> _Given material_:
########################################

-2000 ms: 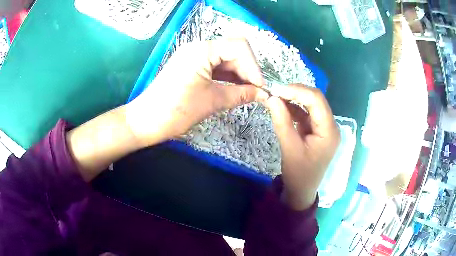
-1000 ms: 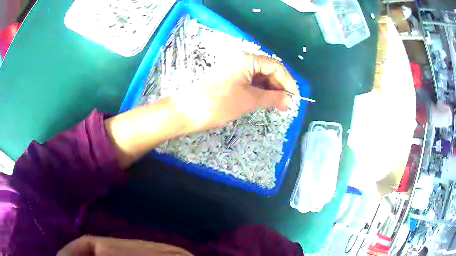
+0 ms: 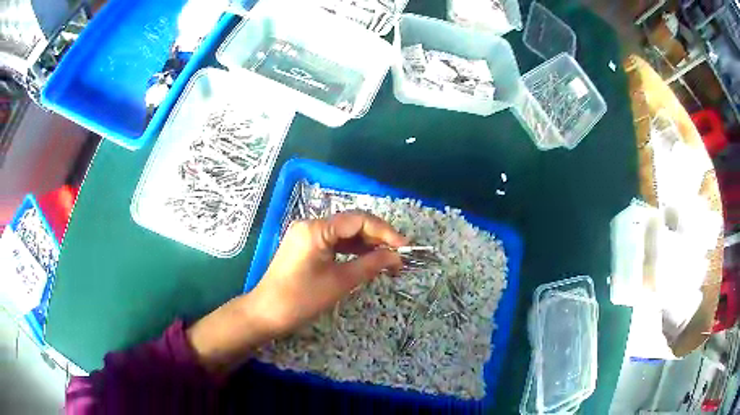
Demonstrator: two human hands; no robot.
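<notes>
A blue tray point(image 3: 513, 267) on the dark green tabletop is filled with small white sleeves point(image 3: 381, 344). Thin metal pins point(image 3: 450, 300) lie in loose bunches on the sleeves. My left hand point(image 3: 316, 271) is over the tray's left part. Its thumb and fingertips pinch a thin piece with a white sleeve point(image 3: 418, 248) on it, pointing right. Whether a pin is inside it is partly hidden by the fingers. My right hand is not in view.
A clear tub of pins point(image 3: 215, 166) stands beyond the tray's left side. Farther back are a second clear tub point(image 3: 312, 69), a tub with pale pieces point(image 3: 454, 73), a hinged box point(image 3: 560, 101) and a second blue tray point(image 3: 114, 65). Clear lids point(image 3: 564, 348) lie at the right.
The view has tilted up, showing more containers. My left hand still holds a small piece. My right hand, at the left fingertips two seconds ago, is out of the picture.
</notes>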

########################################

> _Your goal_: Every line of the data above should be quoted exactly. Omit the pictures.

> _Solution below_:
-2000 ms: 
-1000 ms: 
+0 ms: 
Demonstrator: two human hands; no robot.
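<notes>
A blue tray point(image 3: 513, 267) on the dark green tabletop is filled with small white sleeves point(image 3: 381, 344). Thin metal pins point(image 3: 450, 300) lie in loose bunches on the sleeves. My left hand point(image 3: 316, 271) is over the tray's left part. Its thumb and fingertips pinch a thin piece with a white sleeve point(image 3: 418, 248) on it, pointing right. Whether a pin is inside it is partly hidden by the fingers. My right hand is not in view.
A clear tub of pins point(image 3: 215, 166) stands beyond the tray's left side. Farther back are a second clear tub point(image 3: 312, 69), a tub with pale pieces point(image 3: 454, 73), a hinged box point(image 3: 560, 101) and a second blue tray point(image 3: 114, 65). Clear lids point(image 3: 564, 348) lie at the right.
The view has tilted up, showing more containers. My left hand still holds a small piece. My right hand, at the left fingertips two seconds ago, is out of the picture.
</notes>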

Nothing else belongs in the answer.